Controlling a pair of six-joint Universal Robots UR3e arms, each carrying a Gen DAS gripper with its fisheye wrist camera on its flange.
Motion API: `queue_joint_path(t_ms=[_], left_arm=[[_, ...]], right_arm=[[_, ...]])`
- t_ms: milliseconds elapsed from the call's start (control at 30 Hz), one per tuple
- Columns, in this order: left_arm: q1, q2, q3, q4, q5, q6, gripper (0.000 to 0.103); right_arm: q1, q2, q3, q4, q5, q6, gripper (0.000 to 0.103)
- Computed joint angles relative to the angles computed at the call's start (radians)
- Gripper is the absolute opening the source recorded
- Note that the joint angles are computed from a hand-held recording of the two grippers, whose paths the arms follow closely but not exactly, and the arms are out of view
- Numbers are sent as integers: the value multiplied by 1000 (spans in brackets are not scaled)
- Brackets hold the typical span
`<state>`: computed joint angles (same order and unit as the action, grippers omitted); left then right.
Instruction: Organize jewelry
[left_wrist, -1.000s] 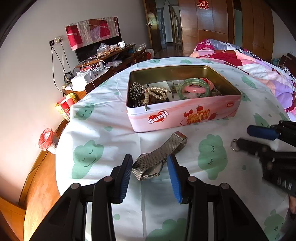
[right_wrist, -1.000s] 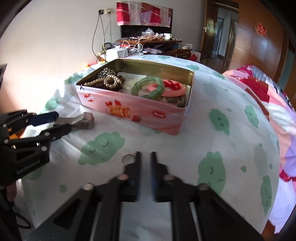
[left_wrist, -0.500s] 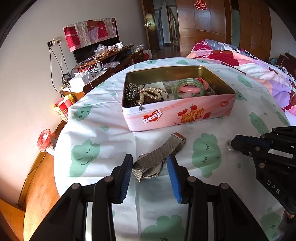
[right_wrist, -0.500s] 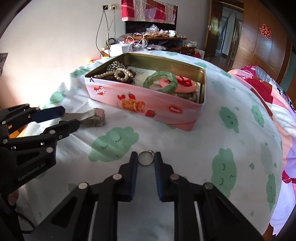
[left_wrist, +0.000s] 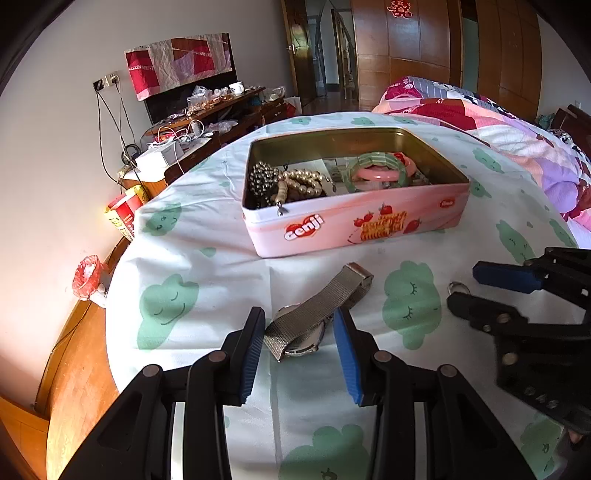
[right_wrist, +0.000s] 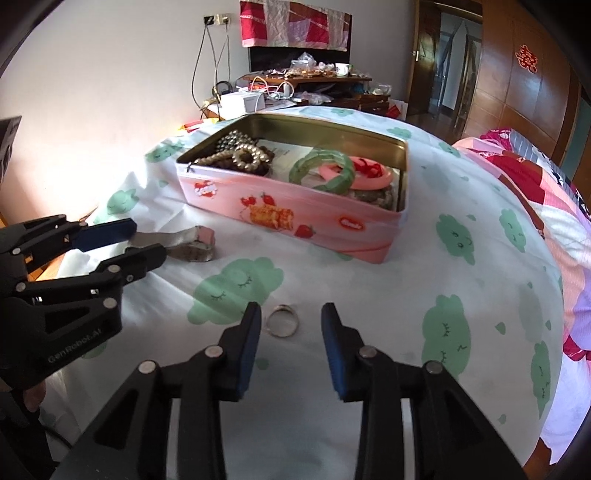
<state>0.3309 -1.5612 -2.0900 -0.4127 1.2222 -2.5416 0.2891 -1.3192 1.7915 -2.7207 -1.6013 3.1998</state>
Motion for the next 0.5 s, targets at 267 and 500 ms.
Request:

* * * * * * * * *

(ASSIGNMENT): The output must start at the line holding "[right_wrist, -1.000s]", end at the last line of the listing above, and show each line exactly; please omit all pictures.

(EXERCISE RESPONSE):
[right_wrist, -1.000s] 
[left_wrist, -0.500s] 
[right_wrist, -0.500s] 
[left_wrist, +0.000s] 
[right_wrist, +0.000s] 
<state>0.3309 -1.5612 -2.0900 -0.4127 1.2222 -2.5416 0.2891 -1.3192 1.7915 -2.7207 -1.6013 3.1998</state>
Motion for the next 0.5 s, targets at 267 and 500 ms.
Request:

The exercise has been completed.